Work item
Your task is to print all of the entries exactly, though the pictures should not be included.

Stored dataset items:
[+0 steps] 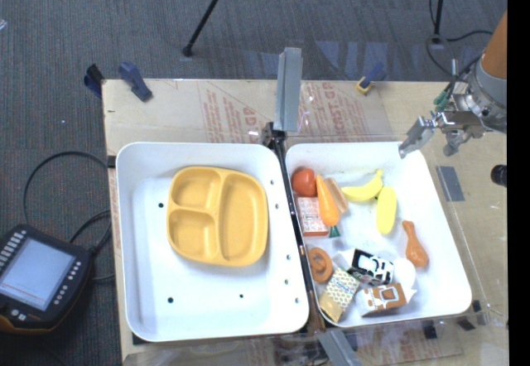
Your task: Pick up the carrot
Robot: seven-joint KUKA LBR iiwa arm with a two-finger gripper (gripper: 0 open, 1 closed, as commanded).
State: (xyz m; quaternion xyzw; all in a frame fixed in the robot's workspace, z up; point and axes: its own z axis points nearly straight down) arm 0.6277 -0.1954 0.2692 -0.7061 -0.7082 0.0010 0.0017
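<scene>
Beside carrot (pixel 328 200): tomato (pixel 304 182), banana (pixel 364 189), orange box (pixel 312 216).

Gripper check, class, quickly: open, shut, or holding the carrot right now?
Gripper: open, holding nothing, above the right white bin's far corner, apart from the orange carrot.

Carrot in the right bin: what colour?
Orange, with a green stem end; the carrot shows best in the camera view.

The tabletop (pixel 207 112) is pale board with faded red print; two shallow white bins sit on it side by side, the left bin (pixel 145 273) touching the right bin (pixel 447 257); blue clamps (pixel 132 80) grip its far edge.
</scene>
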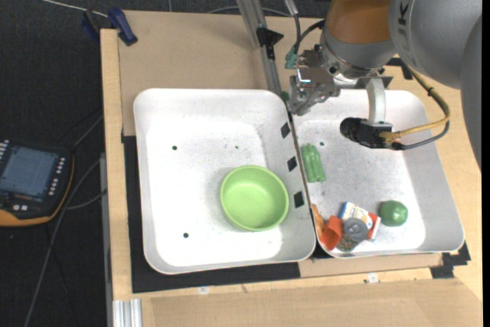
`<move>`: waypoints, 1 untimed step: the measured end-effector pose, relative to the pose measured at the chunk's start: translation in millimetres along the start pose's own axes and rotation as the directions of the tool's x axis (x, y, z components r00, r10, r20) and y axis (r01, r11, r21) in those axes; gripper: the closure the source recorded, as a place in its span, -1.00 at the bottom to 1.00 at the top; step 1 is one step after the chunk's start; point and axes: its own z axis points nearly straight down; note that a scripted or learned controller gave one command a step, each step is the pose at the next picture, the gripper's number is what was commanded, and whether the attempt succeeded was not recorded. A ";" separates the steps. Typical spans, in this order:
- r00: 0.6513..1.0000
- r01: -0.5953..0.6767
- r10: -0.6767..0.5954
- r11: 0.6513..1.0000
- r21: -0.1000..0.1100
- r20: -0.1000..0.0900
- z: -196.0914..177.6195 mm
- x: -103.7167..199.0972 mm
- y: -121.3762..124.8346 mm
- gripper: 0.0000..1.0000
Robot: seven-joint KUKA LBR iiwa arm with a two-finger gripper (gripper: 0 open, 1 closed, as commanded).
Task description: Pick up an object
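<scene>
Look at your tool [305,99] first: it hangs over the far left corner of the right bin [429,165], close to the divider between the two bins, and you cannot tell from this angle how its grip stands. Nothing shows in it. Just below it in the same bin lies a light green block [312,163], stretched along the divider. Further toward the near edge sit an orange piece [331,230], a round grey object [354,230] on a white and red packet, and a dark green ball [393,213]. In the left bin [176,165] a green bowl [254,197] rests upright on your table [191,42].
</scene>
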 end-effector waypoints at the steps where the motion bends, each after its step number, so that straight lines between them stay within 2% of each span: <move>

Task response
[+0 steps] 
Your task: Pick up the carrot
Robot: seven-joint KUKA LBR iiwa arm with a two-finger gripper (gripper: 0 open, 1 closed, as commanded).
State: (xyz m; quaternion xyzw; all in a frame fixed in the robot's workspace, z up; point and axes: its own z axis points nearly straight down) arm 0.6277 -0.1954 0.2692 -0.7061 -0.7082 0.0010 0.0017
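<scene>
Beside carrot (pixel 328 200): tomato (pixel 304 182), banana (pixel 364 189), orange box (pixel 312 216).

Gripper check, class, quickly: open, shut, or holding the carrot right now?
Gripper: open, holding nothing, above the right white bin's far corner, apart from the orange carrot.

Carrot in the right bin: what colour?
Orange, with a green stem end; the carrot shows best in the camera view.

The tabletop (pixel 207 112) is pale board with faded red print; two shallow white bins sit on it side by side, the left bin (pixel 145 273) touching the right bin (pixel 447 257); blue clamps (pixel 132 80) grip its far edge.
</scene>
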`<move>`: waypoints, 1 untimed step: the measured end-effector pose, relative to the pose measured at the chunk's start: translation in millimetres along the start pose's own axes and rotation as the directions of the tool's x axis (x, y, z components r00, r10, r20) and y axis (r01, r11, r21) in those axes; gripper: the closure the source recorded, as a place in its span, -1.00 at the bottom to 1.00 at the top; step 1 is one step after the chunk's start; point and axes: its own z axis points nearly straight down; note that a scripted or learned controller gave one command a step, each step is the pose at the next picture, the gripper's number is what was commanded, and whether the attempt succeeded was not recorded. A ";" separates the steps. Typical spans, in this order:
- r00: 0.6513..1.0000
- r01: -0.5953..0.6767
- r10: -0.6767..0.5954
- r11: 0.6513..1.0000
- r21: -0.1000..0.1100
- r20: -0.1000..0.0900
- z: -196.0914..177.6195 mm
- x: -103.7167..199.0972 mm
- y: -121.3762..124.8346 mm
- gripper: 0.0000..1.0000
Robot: seven-joint KUKA LBR iiwa arm with a two-finger gripper (gripper: 0 open, 1 closed, as commanded).
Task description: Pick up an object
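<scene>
Look at your tool [305,99] first: it hangs over the far left corner of the right bin [429,165], close to the divider between the two bins, and you cannot tell from this angle how its grip stands. Nothing shows in it. Just below it in the same bin lies a light green block [312,163], stretched along the divider. Further toward the near edge sit an orange piece [331,230], a round grey object [354,230] on a white and red packet, and a dark green ball [393,213]. In the left bin [176,165] a green bowl [254,197] rests upright on your table [191,42].
</scene>
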 end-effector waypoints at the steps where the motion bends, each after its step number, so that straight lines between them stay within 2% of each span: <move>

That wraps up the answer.